→ Task goal: Below are the records; restate all of them exactly.

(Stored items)
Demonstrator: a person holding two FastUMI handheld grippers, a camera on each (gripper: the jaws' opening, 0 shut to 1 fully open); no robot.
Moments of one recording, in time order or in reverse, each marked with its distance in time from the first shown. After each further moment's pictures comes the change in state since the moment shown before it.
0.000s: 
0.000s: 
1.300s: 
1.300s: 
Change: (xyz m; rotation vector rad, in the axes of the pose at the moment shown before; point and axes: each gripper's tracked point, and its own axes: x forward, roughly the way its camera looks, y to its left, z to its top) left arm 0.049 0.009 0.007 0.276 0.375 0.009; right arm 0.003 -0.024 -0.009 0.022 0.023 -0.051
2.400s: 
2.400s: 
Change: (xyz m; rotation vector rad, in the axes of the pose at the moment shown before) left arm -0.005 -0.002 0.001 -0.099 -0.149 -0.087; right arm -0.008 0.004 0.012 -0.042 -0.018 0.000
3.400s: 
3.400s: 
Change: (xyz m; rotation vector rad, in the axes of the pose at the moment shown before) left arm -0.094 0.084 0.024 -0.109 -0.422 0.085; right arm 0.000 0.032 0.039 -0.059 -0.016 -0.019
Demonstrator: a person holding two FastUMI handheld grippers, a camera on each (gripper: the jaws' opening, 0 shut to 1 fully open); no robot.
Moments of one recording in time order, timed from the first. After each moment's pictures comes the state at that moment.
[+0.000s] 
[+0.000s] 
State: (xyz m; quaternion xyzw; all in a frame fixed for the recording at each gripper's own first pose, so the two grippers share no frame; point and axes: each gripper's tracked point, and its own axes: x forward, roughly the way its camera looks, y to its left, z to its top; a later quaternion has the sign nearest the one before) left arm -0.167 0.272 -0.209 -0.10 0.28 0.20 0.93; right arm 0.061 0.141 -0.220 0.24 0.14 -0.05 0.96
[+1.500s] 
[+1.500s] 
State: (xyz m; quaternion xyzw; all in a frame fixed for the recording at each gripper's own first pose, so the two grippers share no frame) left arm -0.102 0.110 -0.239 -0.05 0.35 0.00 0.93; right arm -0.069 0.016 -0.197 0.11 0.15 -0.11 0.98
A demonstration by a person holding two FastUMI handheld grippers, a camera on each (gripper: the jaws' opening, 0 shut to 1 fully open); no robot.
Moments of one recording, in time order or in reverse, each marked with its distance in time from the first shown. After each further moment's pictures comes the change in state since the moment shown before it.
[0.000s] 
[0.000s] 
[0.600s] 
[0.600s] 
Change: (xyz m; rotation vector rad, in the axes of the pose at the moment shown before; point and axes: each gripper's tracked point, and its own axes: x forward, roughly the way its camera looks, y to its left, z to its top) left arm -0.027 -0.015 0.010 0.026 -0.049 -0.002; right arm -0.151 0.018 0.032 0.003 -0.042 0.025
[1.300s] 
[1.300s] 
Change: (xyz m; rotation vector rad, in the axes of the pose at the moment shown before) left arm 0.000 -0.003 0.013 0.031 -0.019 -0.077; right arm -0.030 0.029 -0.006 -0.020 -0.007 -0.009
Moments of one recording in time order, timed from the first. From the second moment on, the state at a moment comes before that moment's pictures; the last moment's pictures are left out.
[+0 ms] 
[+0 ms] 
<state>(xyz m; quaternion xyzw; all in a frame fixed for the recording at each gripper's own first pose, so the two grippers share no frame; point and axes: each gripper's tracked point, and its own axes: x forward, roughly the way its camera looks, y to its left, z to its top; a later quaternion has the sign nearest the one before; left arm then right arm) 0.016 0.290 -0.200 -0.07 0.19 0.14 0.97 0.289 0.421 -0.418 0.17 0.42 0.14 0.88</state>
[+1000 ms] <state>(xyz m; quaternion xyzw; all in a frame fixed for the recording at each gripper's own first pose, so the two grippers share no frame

→ Reply:
Demonstrator: a person holding two FastUMI handheld grippers, a camera on each (gripper: the jaws' opening, 0 shut to 1 fully open); no robot.
Moments of one recording, in time order or in reverse, each marked with its distance in time from the first shown. After each further moment's pictures comes the change in state since the moment shown before it.
0.000s: 
0.000s: 
1.300s: 
1.300s: 
Change: (xyz m; rotation vector rad, in the axes of the pose at the moment shown before; point and axes: each gripper's tracked point, and its own axes: x forward, roughly the way its camera looks, y to its left, z to its top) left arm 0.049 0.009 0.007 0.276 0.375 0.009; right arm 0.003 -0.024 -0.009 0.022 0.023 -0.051
2.400s: 
2.400s: 
Change: (xyz m; rotation vector rad, in the axes of the pose at the moment shown before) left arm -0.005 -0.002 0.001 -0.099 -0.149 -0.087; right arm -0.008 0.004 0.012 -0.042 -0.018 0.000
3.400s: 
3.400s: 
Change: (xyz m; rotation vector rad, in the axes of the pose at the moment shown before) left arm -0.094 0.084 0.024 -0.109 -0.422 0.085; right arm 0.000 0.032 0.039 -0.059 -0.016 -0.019
Demonstrator: a person holding two FastUMI handheld grippers, a camera on each (gripper: the jaws' opening, 0 shut to 1 fully open); no robot.
Moments of one recording in time order, timed from the first. After each moment's pictures comes the state at that moment.
[+0.000s] 
[+0.000s] 
State: (xyz m; quaternion xyzw; all in a frame fixed for the recording at each gripper's own first pose, so the two grippers share no frame; point and axes: each gripper's tracked point, and its own axes: x forward, roughly the way its camera looks, y to its left, z to its top; a later quaternion has the sign nearest the one before) left arm -0.167 0.272 -0.209 -0.10 0.28 0.20 0.93; right arm 0.061 0.141 -0.220 0.24 0.14 -0.05 0.96
[+1.500s] 
[+1.500s] 
State: (xyz m; quaternion xyzw; all in a frame fixed for the recording at each gripper's own first pose, so the two grippers share no frame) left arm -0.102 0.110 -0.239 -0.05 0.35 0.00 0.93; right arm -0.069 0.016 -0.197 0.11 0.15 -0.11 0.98
A demonstration by a person holding two FastUMI handheld grippers, a camera on each (gripper: the jaws' opening, 0 shut to 1 fully open); no robot.
Moments of one recording, in time order or in reverse, each marked with its distance in time from the first shown. After each further moment's pictures comes the change in state since the moment shown before it.
[0.000s] 
[0.000s] 
[0.600s] 
[0.600s] 
Change: (xyz m; rotation vector rad, in the axes of the pose at the moment shown before; point and axes: each gripper's tracked point, and its own axes: x forward, roughly the way its camera looks, y to its left, z to its top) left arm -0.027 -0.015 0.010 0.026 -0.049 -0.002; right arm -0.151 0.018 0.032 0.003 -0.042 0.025
[1.300s] 
[1.300s] 
Change: (xyz m; rotation vector rad, in the axes of the pose at the moment shown before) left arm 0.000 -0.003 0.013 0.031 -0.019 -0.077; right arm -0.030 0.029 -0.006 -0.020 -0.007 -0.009
Moments of one recording in time order, timed from the first. From the second moment on, the state at a moment comes before that moment's pictures; the last moment's pictures are left out.
[+0 ms] 
[+0 ms] 
<state>(xyz m; quaternion xyzw; all in a frame fixed for the recording at each gripper's own first pose, so the two grippers share no frame; point and axes: each gripper's tracked point, and its own axes: x forward, roughly the way its camera looks, y to its left, z to its top; a later quaternion has the sign nearest the one before; left arm then right arm) 0.016 0.290 -0.200 -0.07 0.19 0.14 0.97 0.289 0.421 -0.418 0.17 0.42 0.14 0.88</state>
[+1000 ms] <state>(xyz m; quaternion xyzw; all in a frame fixed for the recording at each gripper's own first pose, so the two grippers share no frame

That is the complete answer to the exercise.